## WORK TASK:
Please repeat the lines below exactly. Begin with the line containing "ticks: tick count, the" and go on through the line containing "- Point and".

START SUPPLIED INFORMATION

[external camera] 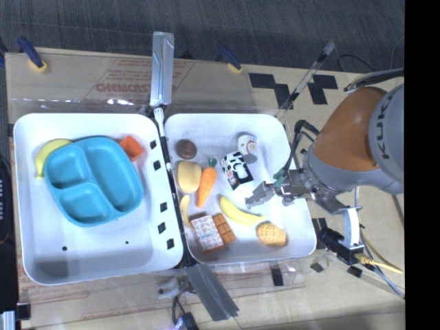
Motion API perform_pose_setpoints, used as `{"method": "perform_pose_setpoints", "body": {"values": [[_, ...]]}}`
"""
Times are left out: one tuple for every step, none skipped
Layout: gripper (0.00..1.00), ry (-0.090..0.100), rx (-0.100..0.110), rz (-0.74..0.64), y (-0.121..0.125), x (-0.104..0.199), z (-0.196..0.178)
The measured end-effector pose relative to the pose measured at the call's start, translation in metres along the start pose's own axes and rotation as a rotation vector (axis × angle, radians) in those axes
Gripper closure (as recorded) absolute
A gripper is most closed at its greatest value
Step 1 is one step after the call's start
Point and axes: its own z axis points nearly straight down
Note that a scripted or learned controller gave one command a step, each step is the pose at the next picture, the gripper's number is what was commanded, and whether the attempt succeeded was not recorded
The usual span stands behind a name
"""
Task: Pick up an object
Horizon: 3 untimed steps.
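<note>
In the right bin (292, 150) lie several toy foods. A black-and-white cow-patterned carton (235, 169) sits near the middle, with a small white cup (247, 144) behind it. A carrot (205, 184), a pale yellow piece (188, 176) and a brown disc (185, 148) lie to the left. A banana (238, 212), a waffle-like biscuit (271, 234) and a patterned box (210, 231) lie toward the front. My gripper (260, 195) hangs low over the bin, just right of the carton and just above the banana's far end. Nothing shows in its grasp.
The left bin (34, 246) holds a blue divided tray (94, 179), with a yellow banana (48, 150) poking out at its left and an orange piece (130, 146) at its right. A metal divider (161, 67) stands between the bins. Cables trail at the right.
</note>
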Motion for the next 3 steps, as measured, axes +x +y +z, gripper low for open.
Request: {"method": "perform_pose_setpoints", "body": {"values": [[0.0, -0.004, -0.024, 0.071, 0.075, 0.052, 0.084], [0.0, -0.007, -0.022, -0.063, 0.12, 0.062, 0.082], [0.0, -0.002, -0.007, -0.278, 0.13, 0.124, 0.005]]}}
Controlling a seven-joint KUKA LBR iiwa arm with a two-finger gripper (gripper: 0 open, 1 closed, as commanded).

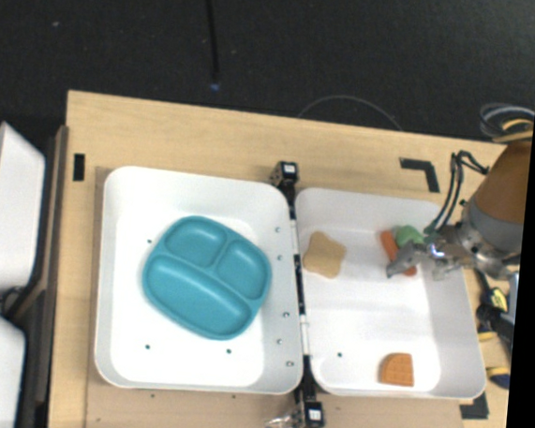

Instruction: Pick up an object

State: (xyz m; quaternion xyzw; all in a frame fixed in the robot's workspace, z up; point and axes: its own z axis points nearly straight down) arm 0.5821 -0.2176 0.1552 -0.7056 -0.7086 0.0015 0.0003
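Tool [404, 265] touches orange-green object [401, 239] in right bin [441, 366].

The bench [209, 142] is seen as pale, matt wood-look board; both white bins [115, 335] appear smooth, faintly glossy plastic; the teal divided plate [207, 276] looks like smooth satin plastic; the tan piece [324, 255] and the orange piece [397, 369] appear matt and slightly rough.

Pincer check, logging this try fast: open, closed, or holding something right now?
Pincer: low in the right bin, beside a small orange and green object; open or closed cannot be told.
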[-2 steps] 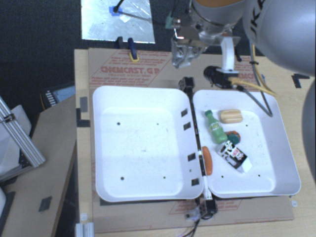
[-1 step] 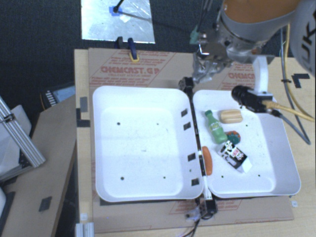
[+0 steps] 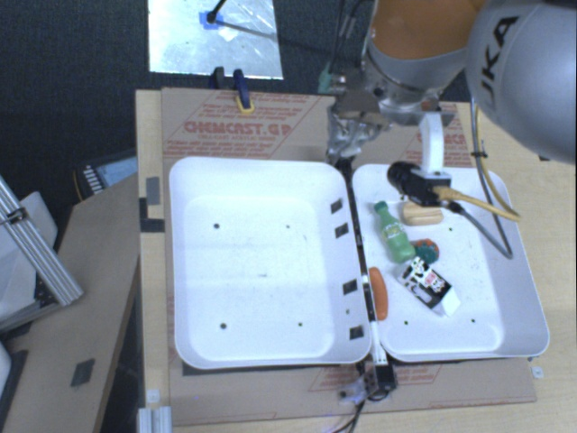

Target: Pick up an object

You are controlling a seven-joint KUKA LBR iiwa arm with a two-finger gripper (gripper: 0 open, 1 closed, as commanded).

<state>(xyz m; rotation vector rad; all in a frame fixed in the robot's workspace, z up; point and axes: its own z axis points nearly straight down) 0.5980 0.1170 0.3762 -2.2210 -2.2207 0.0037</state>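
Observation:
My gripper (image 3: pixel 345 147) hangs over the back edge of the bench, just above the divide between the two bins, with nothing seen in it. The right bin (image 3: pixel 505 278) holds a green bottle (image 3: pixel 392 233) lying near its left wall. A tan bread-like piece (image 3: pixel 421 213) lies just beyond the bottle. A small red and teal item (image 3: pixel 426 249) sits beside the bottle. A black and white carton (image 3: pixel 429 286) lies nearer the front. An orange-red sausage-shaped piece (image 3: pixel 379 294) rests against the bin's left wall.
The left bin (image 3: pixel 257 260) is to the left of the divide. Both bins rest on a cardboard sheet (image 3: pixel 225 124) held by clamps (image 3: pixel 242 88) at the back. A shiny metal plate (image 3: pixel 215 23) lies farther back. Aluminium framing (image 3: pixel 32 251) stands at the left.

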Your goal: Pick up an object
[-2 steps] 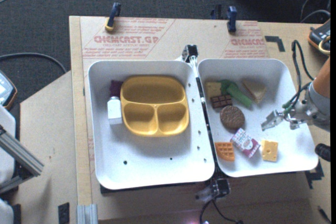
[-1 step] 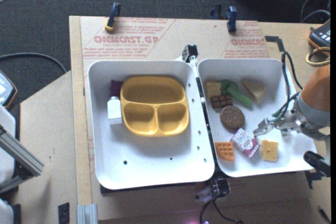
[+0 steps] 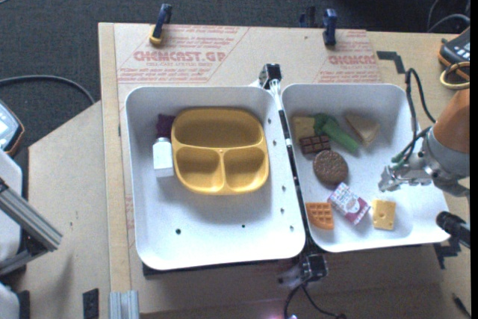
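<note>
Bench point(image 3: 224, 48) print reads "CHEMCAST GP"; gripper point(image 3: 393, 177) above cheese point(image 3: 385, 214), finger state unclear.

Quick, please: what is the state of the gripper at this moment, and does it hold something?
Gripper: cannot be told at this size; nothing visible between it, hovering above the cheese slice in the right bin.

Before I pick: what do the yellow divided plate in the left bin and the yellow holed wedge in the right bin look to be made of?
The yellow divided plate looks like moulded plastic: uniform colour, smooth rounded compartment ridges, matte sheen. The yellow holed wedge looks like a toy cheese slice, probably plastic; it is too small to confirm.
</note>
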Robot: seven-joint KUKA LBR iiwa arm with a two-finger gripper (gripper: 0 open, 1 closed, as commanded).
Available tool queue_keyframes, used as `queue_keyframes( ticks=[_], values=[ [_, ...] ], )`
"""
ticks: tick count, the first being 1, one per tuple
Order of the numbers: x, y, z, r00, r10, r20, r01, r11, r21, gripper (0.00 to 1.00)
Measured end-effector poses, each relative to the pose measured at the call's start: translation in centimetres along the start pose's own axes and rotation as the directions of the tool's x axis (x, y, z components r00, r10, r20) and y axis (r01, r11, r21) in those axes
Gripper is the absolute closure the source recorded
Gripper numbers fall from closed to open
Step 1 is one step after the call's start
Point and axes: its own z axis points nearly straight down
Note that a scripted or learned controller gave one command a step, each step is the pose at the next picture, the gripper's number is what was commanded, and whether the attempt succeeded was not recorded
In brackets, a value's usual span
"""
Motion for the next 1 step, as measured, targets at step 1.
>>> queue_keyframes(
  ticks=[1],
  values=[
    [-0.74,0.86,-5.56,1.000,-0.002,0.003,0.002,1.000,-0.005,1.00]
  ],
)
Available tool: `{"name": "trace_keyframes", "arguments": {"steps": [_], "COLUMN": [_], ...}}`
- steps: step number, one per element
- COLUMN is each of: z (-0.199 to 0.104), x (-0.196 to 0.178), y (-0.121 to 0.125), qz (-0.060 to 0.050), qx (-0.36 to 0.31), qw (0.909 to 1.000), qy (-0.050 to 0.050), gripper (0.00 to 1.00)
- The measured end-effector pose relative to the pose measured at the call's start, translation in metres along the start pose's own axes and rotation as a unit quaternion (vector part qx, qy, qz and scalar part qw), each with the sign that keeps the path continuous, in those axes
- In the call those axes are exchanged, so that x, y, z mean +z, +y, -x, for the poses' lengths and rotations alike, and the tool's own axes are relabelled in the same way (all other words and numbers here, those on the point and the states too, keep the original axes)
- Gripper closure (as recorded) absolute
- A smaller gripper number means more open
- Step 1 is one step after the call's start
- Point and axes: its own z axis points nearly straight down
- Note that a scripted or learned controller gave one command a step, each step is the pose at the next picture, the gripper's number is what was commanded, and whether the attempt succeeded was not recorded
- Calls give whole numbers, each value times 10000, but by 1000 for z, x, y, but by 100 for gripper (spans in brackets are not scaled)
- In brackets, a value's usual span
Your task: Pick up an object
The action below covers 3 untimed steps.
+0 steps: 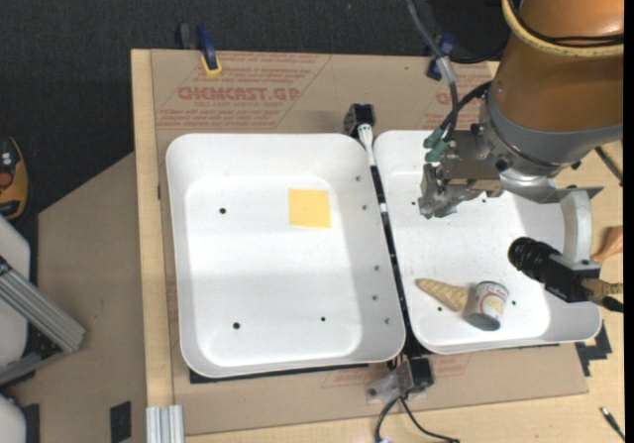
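Note:
A flat yellow square [309, 208] lies in the left bin [198, 263], toward its upper middle. In the right bin [436, 327] a tan cone [442, 293] lies on its side near the front, with a small grey can [487, 304] touching its wide end. My gripper [434, 206] hangs over the upper left part of the right bin, above and behind the cone. Nothing shows between its tips.
A black cylindrical fitting [543, 267] juts in at the right bin's right edge. Black clamps [359, 120] sit at the seam between the bins, back and front. The bins rest on a cardboard sheet [248, 84].

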Motion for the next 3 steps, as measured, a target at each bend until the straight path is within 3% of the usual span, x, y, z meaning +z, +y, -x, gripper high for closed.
{"name": "trace_keyframes", "arguments": {"steps": [1,2,3], "z": [-13,-71,-88], "x": [-101,56,-1], "y": [1,29,57], "qz": [103,-29,83], "qx": [36,25,37], "qw": [9999,10000,10000], "qy": [-2,-19,1], "gripper": [100,100,100]}}
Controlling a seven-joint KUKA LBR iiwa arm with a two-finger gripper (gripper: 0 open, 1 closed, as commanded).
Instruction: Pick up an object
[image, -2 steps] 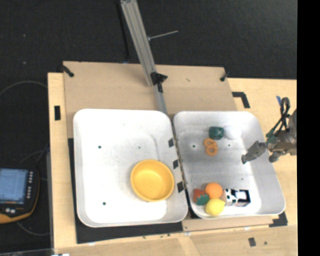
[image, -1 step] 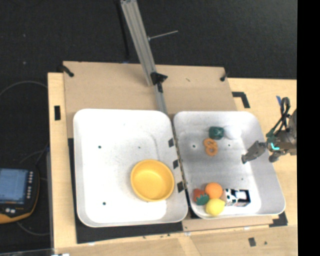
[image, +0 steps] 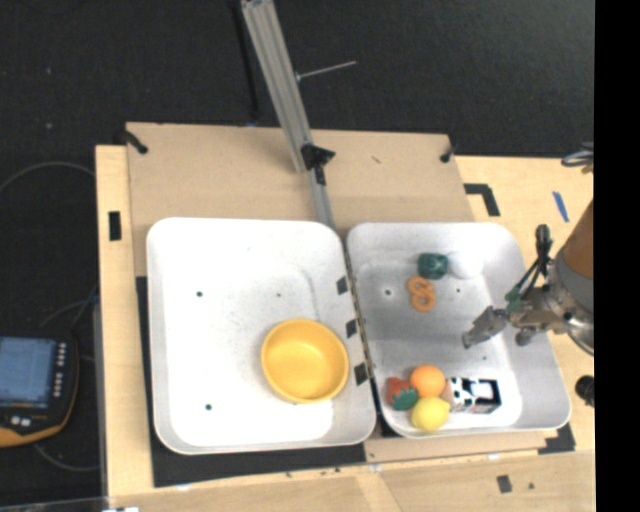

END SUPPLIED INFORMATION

## OUTPUT OF THE TASK:
ticks: tick count, the first being 1, one per tuple
Order of the numbers: x, y, z, r00, r10, r20, r01, r11, r21, gripper (0.00 to 1.00)
Measured end-effector poses, each relative to the pose measured at the call's start: translation in centimetres along the start pose's own axes and rotation as the directions of the tool's x axis (x, y, z components r00, r10, r20) and y axis (r01, r11, r21) in those axes
Gripper is the absolute closure the source recorded
Gripper numbers fall from closed to open
Step 1 is one step after the call's start
Point and axes: its own z axis points nearly straight down
Note that a scripted or learned controller gave one command a step, each step is the pose at the next picture, the gripper's number is what was commanded, and whether the attempt succeeded was not recorded
In brackets, a value's usual span
"""
Motion for the next 1 step, as measured, targets at step 1.
>>> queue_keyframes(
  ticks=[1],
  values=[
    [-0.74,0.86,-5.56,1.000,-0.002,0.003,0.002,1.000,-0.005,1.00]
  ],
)
Available tool: `{"name": "trace_keyframes", "arguments": {"steps": [_], "COLUMN": [_], ...}}`
- steps: step number, one per element
- COLUMN is each of: z (-0.199 to 0.104), x (-0.196 to 0.178), y (-0.121 to 0.125), qz (-0.060 to 0.050), qx (-0.36 to 0.31), qw (0.909 to 1.000), qy (-0.050 to 0.050), gripper (0.00 to 1.00)
- The measured end-effector pose relative to the pose measured at the call's start, translation in metres along the start pose's own axes and rotation as a unit quaternion (vector part qx, qy, qz and scalar part qw), each with the sign that keeps the path continuous, in those axes
- In the call those axes are exchanged, so that x, y, z mean +z, +y, -x, for the poses' lengths and rotations alike, and the tool's own axes are relabelled in the same way (all other words and numbers here, those on the point and the states too, keep the original axes)
- Gripper closure (as recorded) absolute
- A smaller gripper number means more open
- Step 1 is one step after the call's start
- Point and axes: its own z axis points nearly straight down

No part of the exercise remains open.